Today, with the use of current techniques, cardiac catheterization is a relatively safe procedure. However, because a major blood vessel is punctured, bleeding can be a problem. Bleeding usually is confined to the area around the puncture site, and often leaves "black and blue" marks that quickly fade. More significant bleeding may result in a blood-filled bump that may cause discomfort for a few days, but almost always goes away quickly.

The catheterization laboratory team is trained to recognize and treat any complications. All necessary drugs and supplies are stored in the laboratory.

What happens after the procedure?

You will be returned to your hospital room by stretcher after the puncture site has been bandaged.

If the procedure was performed through the groin, a pressure bandage may be placed on the puncture site. You will be lying flat, keeping your leg straight. The head of the bed will be flat or elevated slightly; it will be raised four to six hours later. To urinate or move your bowels, you will need to use a bedpan.

If the procedure was performed through the arm, a bulky bandage will be placed over the incision. Usually, you will be allowed out of bed to sit in a chair and you may use the bathroom shortly after returning to your room.
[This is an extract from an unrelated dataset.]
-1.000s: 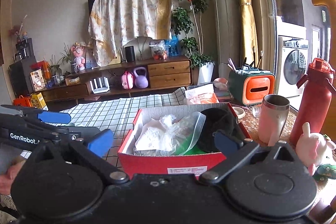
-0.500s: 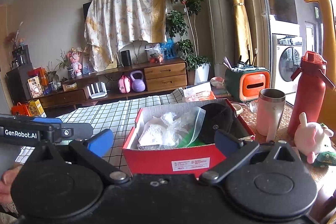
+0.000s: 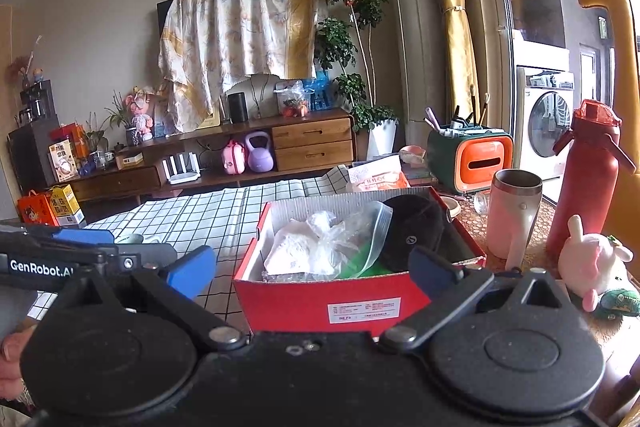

The blood pressure and pulse in your arm or leg will be checked frequently and recorded upon your return to your room. Fluids will be provided and you will be encouraged to drink them so that the contrast medium with which you were injected can be flushed out by your kidneys. Your intravenous line may be left in place for several hours.

The bandage will be checked frequently for signs of bleeding; but any pain, bleeding, or discomfort at the puncture site or elsewhere in your arm or leg should be reported to the nurse immediately.

When will I be informed of the results?

The data obtained on videotape must be considered preliminary, and serve primarily as a guide for the physician who performed the procedure. The x-ray requires 30 to 60 minutes for development and processing. Review of the data takes time, and consultation with your primary physician may be necessary. Preliminary results are frequently discussed at the conclusion of the procedure, with final discussion of diagnosis and treatment plans occurring within 12 to 24 hours. Many physicians prefer to discuss final results during an office visit following discharge.